Meikle contends that Marx's labor theory of value logically follows from his view of human history. He argues that since human labor and labor time are fundamental to all historical forms, all historical categories, including value, derive their essence from human labor. However, this assertion is problematic. While it's true that all societies have concrete, useful labor and a method for measuring labor time, it doesn't necessarily imply that the value of commodities in capitalist society is solely determined by the quantity of socially necessary labor embodied in them. Many economists, including Marxists, have criticized the labor theory of value. Cohen, in his "Marx's Theory of History," demonstrates that a Marxist theory of history, emphasizing laboring activities, isn't contingent on the value theory. However, Meikle is compelled to defend the value theory because his account of Marx's essentialism heavily relies on it (albeit based on a misinterpretation of Marx's discussion of the value form).

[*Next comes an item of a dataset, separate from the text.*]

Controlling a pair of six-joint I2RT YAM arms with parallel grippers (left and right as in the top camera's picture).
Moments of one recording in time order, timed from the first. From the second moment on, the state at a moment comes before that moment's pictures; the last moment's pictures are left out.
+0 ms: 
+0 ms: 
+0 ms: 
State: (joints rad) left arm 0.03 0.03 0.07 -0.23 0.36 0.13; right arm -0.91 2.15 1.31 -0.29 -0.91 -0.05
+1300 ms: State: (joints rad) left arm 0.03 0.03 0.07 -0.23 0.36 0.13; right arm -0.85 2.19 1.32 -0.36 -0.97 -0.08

Meikle offers a basic discussion of the differences between essentialism and atomism, mainly in Chapter 7 of his work. He characterizes atomists as those who seek to reduce everything to simple building blocks lacking complexity, often manifesting as methodological individualism in the social sciences. However, Meikle's portrayal is somewhat simplistic, suggesting that one must either be an essentialist or an atomist. This dichotomy is flawed, as one can acknowledge the essential structure of capitalism without subscribing to a teleological view of its development.

 

Essentialists, according to Meikle, believe in the existence of organic wholes or entities with inherent essences that cannot be reduced to their constituent parts. In the context of social sciences, this essentialist perspective sees society as an organic whole with its own internal logic and development. However, Meikle's argument overlooks the possibility of alternative perspectives that acknowledge the structural integrity of capitalism without attributing a predetermined telos to its development.

 

Meikle's attempt to demonstrate Marx's essentialism ultimately falls short. Marx's discussions of historical development cannot be neatly fitted into an essentialist framework. While there are instances in Marx's writings that may seem to reflect essentialist tendencies, such as in the early Economic and Philosophic Manuscripts and later in the Grundrisse, Marx explicitly rejects essentialism in works like The German Ideology and The Holy Family. These inconsistencies in Marx's writings pose a challenge to Meikle's argument for Marx's essentialism.

 

Furthermore, Meikle's assertion that Marx's major work, Capital, can be interpreted in ways other than essentialist underscores the complexity of Marx's thought. While there may be elements in Marx's writings that appear to align with essentialism, such as his emphasis on the internal logic of capitalism, there are also countervailing arguments against a strictly essentialist interpretation. For instance, Marx's analysis of historical materialism emphasizes the role of contingent historical factors in shaping social development, complicating any straightforward essentialist reading.

 

The question of whether these apparent elements of essentialism in Marx's writings can be reconciled with his broader theoretical framework remains unresolved. Meikle acknowledges the challenge of reconciling these inconsistencies, particularly regarding Marx's early writings, but does not provide a definitive resolution. It may be prudent to recognize the presence of inconsistent elements in Marx's thought and approach his work with a critical and nuanced perspective.

 

Meikle's attempt to demonstrate Marx's essentialism is not entirely convincing. While there are elements in Marx's writings that may suggest an essentialist problematic, there are also significant counterarguments against such a reading. The complexity of Marx's thought and the inconsistencies in his writings pose challenges to any straightforward interpretation, highlighting the need for a nuanced and critical approach to understanding his theoretical framework.